We can now test all approaches with different sizes of the blocks (i.e., jobs per thread) as well as varying numbers of threads.

# block size of 1000 with 4 threads
./build/sharing -n 1000 -t 4

Results

We run the test binary with ./build/sharing -n <BLOCK SIZE> -t 4, using block sizes that aren't a power of 2. This avoids unintended alignment to cache lines in the naive approach, which would eliminate false sharing. The milliseconds per operation is shown for each approach in the tables below.

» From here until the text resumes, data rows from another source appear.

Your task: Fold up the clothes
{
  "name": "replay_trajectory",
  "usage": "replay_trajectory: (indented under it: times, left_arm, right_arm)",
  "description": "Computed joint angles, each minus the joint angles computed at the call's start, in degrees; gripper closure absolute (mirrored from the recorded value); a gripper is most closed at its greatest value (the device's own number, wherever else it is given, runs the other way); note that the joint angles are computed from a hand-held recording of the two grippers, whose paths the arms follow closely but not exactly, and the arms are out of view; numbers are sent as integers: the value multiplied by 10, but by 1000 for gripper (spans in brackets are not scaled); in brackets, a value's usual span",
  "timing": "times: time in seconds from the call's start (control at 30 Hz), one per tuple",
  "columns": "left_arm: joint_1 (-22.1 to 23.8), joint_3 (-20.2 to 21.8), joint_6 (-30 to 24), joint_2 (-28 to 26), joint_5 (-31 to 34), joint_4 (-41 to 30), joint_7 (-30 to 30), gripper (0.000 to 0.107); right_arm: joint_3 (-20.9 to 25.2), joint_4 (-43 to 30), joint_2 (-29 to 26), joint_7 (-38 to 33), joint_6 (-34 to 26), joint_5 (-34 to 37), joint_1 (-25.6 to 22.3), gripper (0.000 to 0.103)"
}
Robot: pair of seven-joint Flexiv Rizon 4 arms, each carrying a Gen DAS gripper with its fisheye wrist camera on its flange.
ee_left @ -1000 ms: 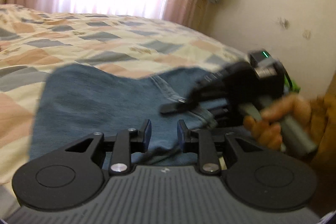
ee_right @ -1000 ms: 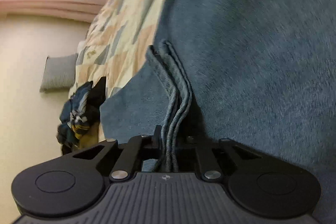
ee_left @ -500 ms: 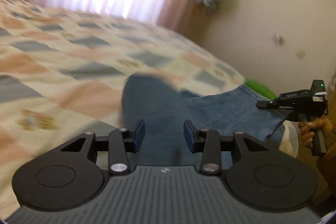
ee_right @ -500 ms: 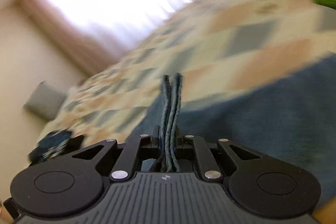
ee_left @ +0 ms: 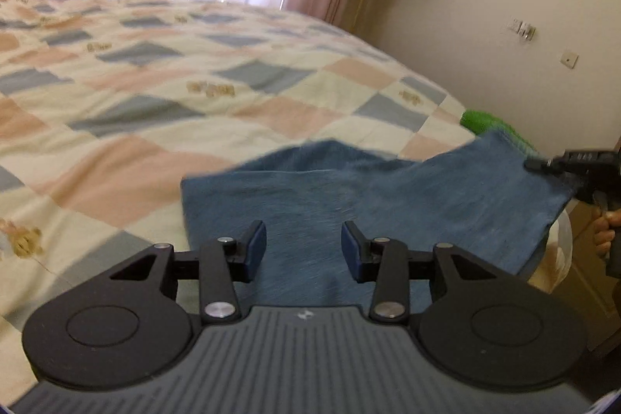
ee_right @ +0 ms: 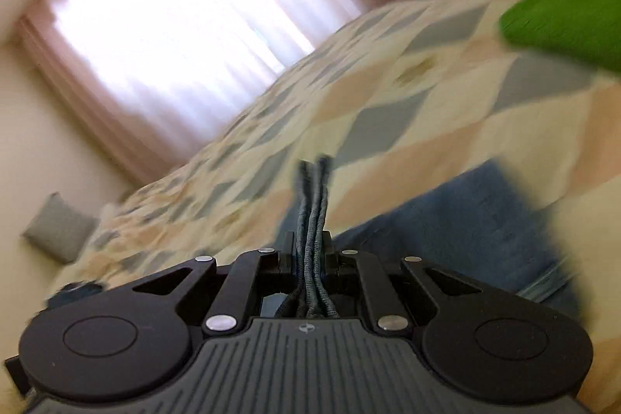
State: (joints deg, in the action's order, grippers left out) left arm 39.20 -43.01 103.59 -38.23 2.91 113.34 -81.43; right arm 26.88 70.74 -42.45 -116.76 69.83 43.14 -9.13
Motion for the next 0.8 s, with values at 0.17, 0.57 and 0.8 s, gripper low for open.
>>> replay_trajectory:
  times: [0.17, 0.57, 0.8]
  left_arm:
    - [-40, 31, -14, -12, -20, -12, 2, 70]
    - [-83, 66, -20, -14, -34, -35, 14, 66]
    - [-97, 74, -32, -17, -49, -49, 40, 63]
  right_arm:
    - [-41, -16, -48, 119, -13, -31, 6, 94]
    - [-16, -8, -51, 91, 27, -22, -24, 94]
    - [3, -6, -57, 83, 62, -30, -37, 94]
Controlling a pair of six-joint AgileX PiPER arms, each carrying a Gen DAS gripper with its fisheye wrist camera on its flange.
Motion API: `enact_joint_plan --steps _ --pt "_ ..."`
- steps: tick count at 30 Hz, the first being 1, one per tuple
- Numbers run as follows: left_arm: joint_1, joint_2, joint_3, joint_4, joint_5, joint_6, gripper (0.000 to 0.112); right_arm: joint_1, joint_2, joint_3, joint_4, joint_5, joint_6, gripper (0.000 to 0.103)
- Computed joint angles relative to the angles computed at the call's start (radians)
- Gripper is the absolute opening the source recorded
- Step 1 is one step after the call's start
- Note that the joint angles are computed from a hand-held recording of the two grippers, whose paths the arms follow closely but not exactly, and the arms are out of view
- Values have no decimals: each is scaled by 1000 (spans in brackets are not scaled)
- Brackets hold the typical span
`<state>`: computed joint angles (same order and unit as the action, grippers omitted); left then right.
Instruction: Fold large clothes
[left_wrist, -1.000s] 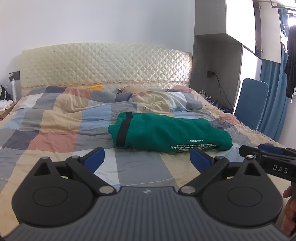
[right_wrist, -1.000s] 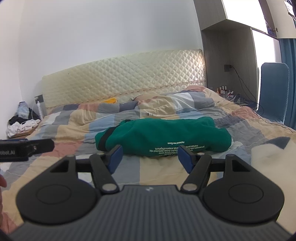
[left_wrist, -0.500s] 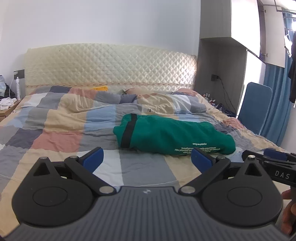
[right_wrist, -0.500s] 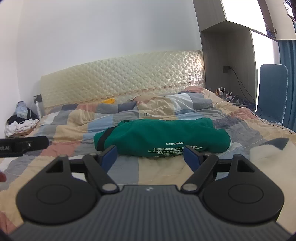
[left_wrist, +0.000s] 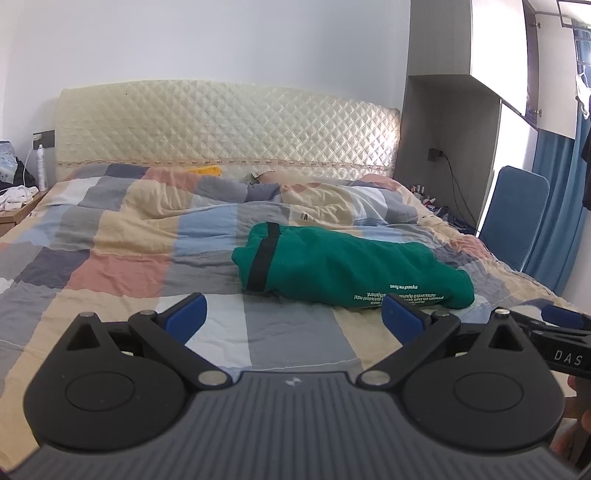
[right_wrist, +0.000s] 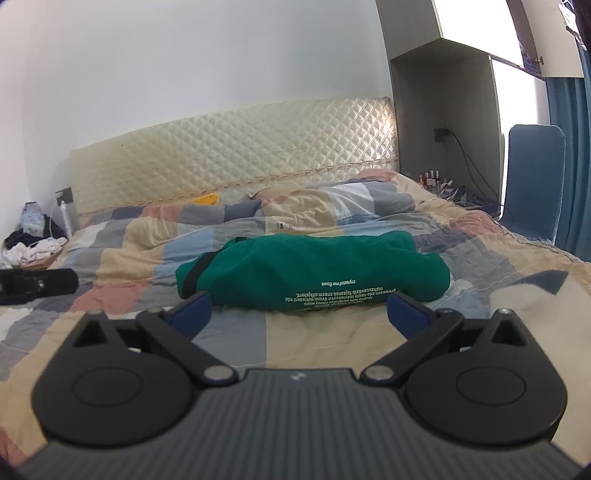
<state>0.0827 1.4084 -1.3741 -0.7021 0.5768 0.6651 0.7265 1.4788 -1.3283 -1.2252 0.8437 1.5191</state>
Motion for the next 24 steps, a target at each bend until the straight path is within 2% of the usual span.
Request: enact_joint_plan --steps 8,20,24 --pt "-18 3 -6 54 7 -40 102 10 4 0 -16 4 -13 103" --pt "8 3 4 -10 12 19 102 16 9 -4 -25 9 -21 103" --pt "-5 -10 21 12 -8 5 102 15 9 -5 -23 9 -23 103"
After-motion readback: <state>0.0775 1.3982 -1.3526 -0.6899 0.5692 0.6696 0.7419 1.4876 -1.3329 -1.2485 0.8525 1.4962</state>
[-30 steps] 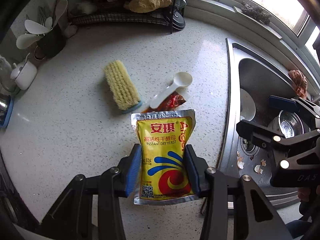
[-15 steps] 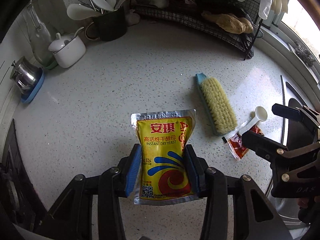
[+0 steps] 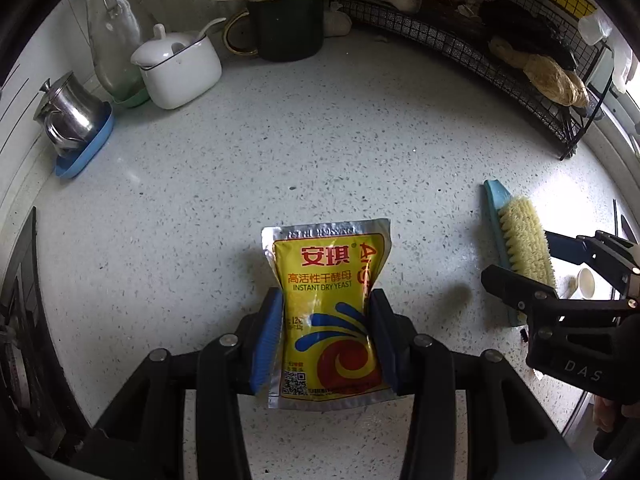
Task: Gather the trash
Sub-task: 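Grasp the scrub brush with the right tool while the left tool holds the packet, then carry the yeast packet and brush down over the red bucket with both tools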
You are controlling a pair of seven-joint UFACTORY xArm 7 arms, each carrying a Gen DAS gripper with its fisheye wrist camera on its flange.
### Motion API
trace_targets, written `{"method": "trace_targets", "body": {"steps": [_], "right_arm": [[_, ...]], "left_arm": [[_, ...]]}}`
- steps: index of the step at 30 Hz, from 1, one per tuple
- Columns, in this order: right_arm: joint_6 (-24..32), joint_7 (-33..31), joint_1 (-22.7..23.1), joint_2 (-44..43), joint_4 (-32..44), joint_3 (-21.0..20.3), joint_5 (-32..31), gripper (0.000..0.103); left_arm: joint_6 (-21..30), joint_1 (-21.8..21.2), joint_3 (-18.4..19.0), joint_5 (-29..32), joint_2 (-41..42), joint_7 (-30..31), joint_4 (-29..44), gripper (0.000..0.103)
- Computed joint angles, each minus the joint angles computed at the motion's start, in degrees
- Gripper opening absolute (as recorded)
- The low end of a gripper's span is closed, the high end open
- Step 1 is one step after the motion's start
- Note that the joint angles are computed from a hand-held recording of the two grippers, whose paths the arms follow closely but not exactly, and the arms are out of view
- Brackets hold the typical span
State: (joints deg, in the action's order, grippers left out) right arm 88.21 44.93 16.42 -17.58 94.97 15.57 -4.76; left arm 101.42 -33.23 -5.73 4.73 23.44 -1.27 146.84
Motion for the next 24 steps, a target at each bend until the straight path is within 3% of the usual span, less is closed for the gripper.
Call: {"method": "trace_targets", "body": {"steps": [1,3,10,15,20,24], "right_arm": [[0.5,-0.6,0.1,0.5,0.7,0.4,-0.7,0.048],[2.1,-1.6,0.6,1.6,2.4,1.4,-2.5,0.039],[2.9,1.0,2.7,1.7,4.4,2.5,-0.8,0.037],[5.9,4.2,4.2,2.7,10.2,6.4,-4.2,0.037],[12.0,8.4,7.6,7.6,20.9,12.1,-10.8,0.037],[19.8,13.1,13.7,15.2,33.4,19.1,-21.8,0.037]], "left_arm": [[-0.5,0.5,0.0,-0.4,-0.8,-0.2,-1.3,0.042],[-2.2,1.4,-0.4,-1.0,-3.8,-0.4,-6.0,0.042],[-5.6,4.7,-2.5,-2.4,-12.3,0.1,-16.2,0.042],[-6.2,7.4,-3.4,-4.3,-17.1,1.0,-19.6,0.042],[-6.4,10.6,-3.6,-7.6,-23.0,2.6,-24.0,0.042],[-5.9,13.1,-3.1,-10.5,-28.1,5.2,-27.4,0.042]]}}
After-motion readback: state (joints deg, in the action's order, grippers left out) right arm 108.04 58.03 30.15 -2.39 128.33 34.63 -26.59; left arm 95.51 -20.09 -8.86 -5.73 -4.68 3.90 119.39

First, on an Apple M2 running Sonoma 14.6.1 with Apple clang 15.0.0:

block size	naive	spaced	aligned	new-aligned	new-vector
11	8	5	5	4	4
21	11	5	5	5	5
51	17	9	7	7	7
101	26	14	12	12	12
201	42	31	23	24	23
501	136	95	51	51	52
1001	292	173	105	103	105
2001	388	327	207	207	209

Then on Intel i7 running Ubuntu 22.04 with GCC 11.4.0:

block size	naive	spaced	aligned	new-aligned	new-vector
11	23	3	3	4	3
21	26	4	4	5	4
51	45	9	9	9	8
101	72	18	15	17	13
201	100	37	35	31	25
501	126	68	66	78	64
1001	252	130	150	151	125
2001	358	277	252	315	257

These results show that false sharing is responsible for a considerable performance loss in the naive approach compared to the spaced approach. On the Apple M2, some additional performance is extracted by aligning to the cache line boundaries, possibly from aligned SIMD loads. However, this is not consistently observed in my Intel runs - something happens at block sizes of 1000 to 1005 that causes the aligned approach to be slower! The new-aligned approach is also slower than other non-naive methods for Intel. This particular drop seems to be something specific with the alignment parameter in new as creating a std::vector and aligning it with std::align recovers performance.

Interestingly, the new-vector approach is good in all scenarios despite the lack of any guarantees with respect to false sharing or alignment. This is pleasing as it implies that performance can be achieved with idiomatic C++ (namely, the creation of a temporary vector in each thread's scope). It is also a reminder to not be overly prescriptive as this can cause premature pessimizations in complex CPU architectures.